Hours after US Ambassador to the United Nations Nikki Haley blamed Russia for failing to prevent Assad’s forces from using chemical weapons against the population, the US launched 59 Tomahawk cruise missiles from warships in the Mediterranean Sea at the Shayrat airfield near Homs.

The base was directly linked to the attack with nerve agents on the rebel-held town of Khan Sheikhoun in the northwestern Idlib province on April 5, according to Washington.

Announcing the completion of the strikes from the White House, US President Donald Trump said the military action was “in the vital national security interest” of the US.

 

Syria also called the operation “an aggression” that killed at least six people, while rebels welcomed the US strikes. Saudi Arabia, which backs the Syrian opposition, hailed the attack as a “courageous decision” by Trump. Iran, which supports Damascus, condemned the strike and described “unilateral action” as “dangerous”.

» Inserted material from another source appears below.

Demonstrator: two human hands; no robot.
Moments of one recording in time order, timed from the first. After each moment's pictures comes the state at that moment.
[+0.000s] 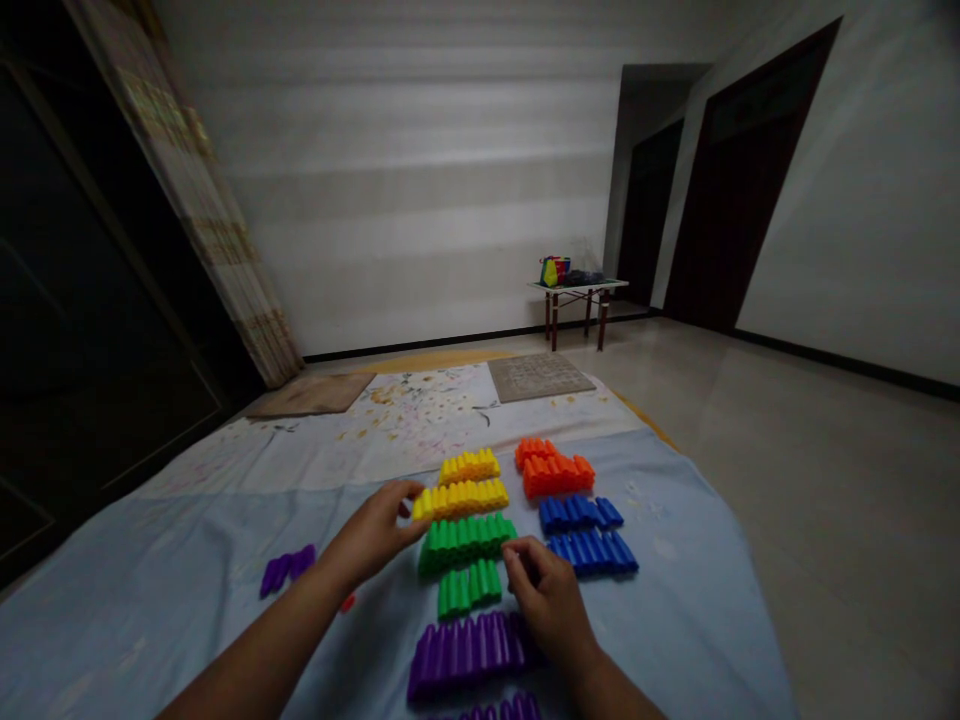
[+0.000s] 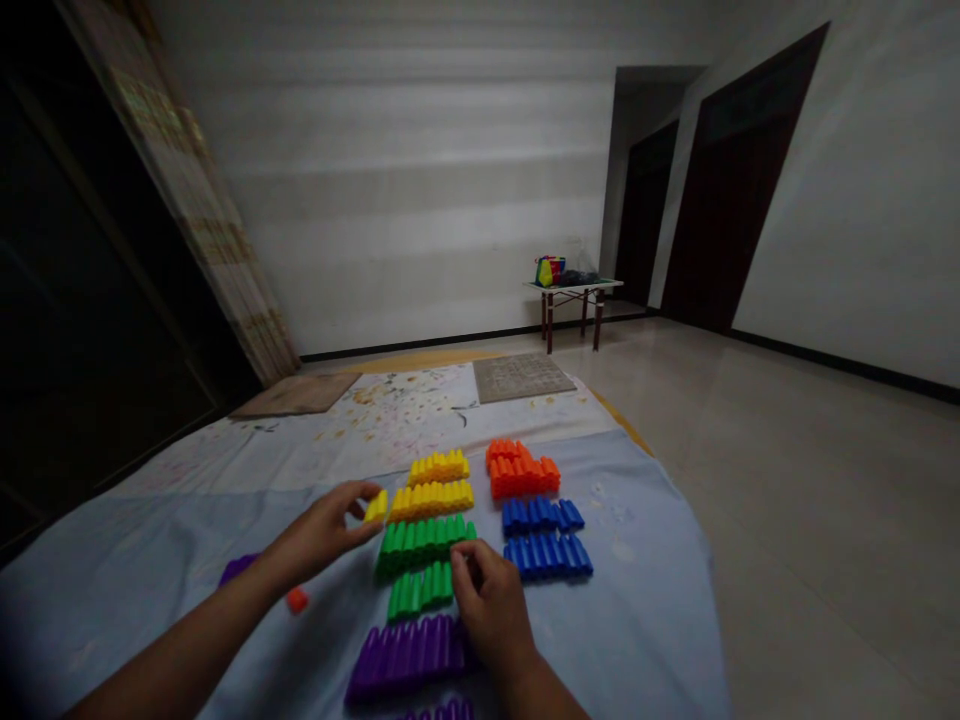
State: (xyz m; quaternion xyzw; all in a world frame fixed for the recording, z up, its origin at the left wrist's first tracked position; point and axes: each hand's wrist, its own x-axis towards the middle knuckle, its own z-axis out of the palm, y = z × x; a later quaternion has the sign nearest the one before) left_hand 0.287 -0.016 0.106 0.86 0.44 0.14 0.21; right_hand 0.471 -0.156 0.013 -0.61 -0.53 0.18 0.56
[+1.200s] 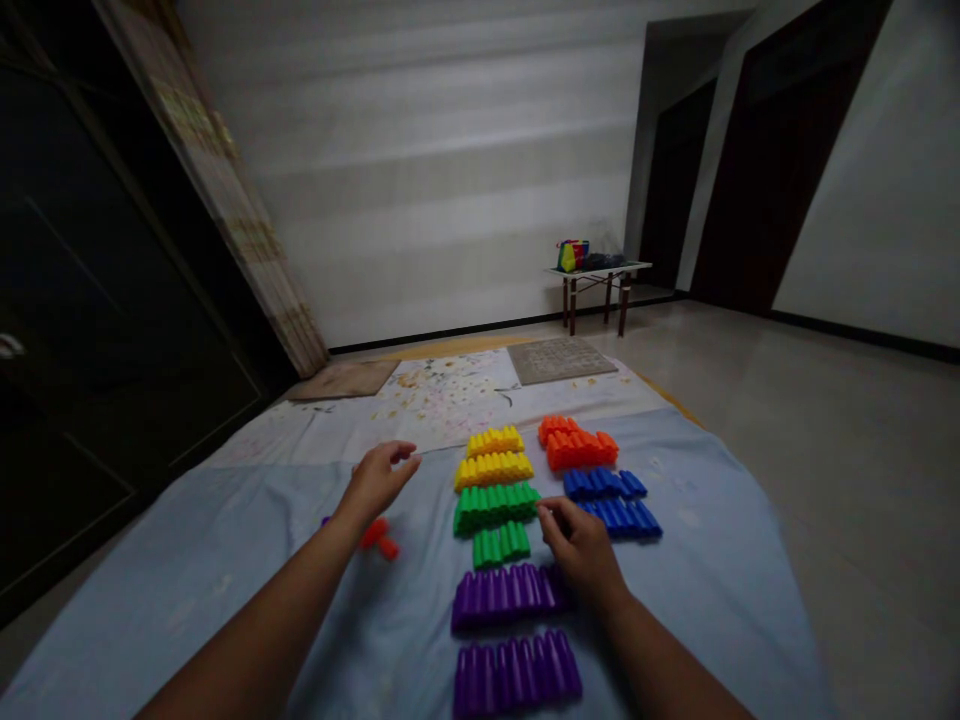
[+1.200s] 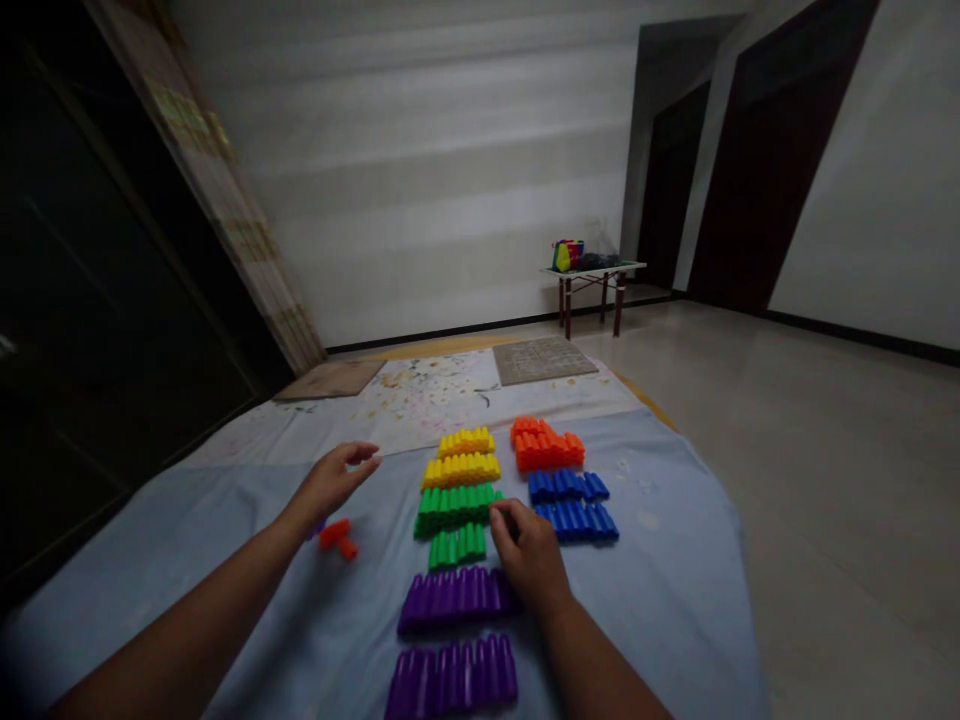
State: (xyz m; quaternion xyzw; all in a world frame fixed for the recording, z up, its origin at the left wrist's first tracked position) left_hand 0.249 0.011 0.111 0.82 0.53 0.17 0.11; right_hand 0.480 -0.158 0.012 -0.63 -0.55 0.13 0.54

The Syrian army previously denied the allegations it launched the gas attack, saying “it is not using and has not used any chemical weapons”. Since the attack, Russia and the Syrian Defence Ministry claimed that Syrian planes had destroyed a militant installation that was preparing chemical weapons for use in Aleppo and Iraq.

In an indication of tough talks ahead of him when he visits Moscow, Tillerson said shortly before the US missile strikes that Russia has failed to meet its commitments under the 2013 deal on destroying Syrian chemical weapons.

“Russia has failed to deliver on that commitment from 2013,” the secetary of state told reporters in Florida on April 6. “So either Russia has been complicit or Russia has been incompetent in its ability to deliver.”

After telephone talks with Israeli Prime Minister Benjamin Netanyahu on April 6 that also covered the Syrian gas attack, Putin said it was “unacceptable to bring accusations against anyone until a thorough and impartial international investigation was conducted”.

Some kind of unilateral US action against the Syrian government had been indicated by earlier comments by Haley while addressing the UN in New York.

“When the United Nations consistently fails in its duty to act collectively, there are times in the life of states when we are compelled to take our own action,” the envoy emphasised before the assembly in New York, while castigating Russia for defending him and impeding UN action against him and his government.

“How many more children have to die before Russia cares?” Haley said, displaying photographs of child victims of what experts say is likely to be Sarin gas released two days earlier.

Commenting on her remarks, Kremlin spokesman Peskov told reporters that preventing such tragedies is exactly what Russia is doing in Syria. “Because only by ridding terrorists from Syrian soil can the country bring back calm conditions when children won’t be dying,” TASS news agency quoted him as saying.

The use of chemical weapons “is absolutely inadmissible”, Peskov added. “We believe everything must be done to rule out the possibility of the use of chemical weapons in Syria.”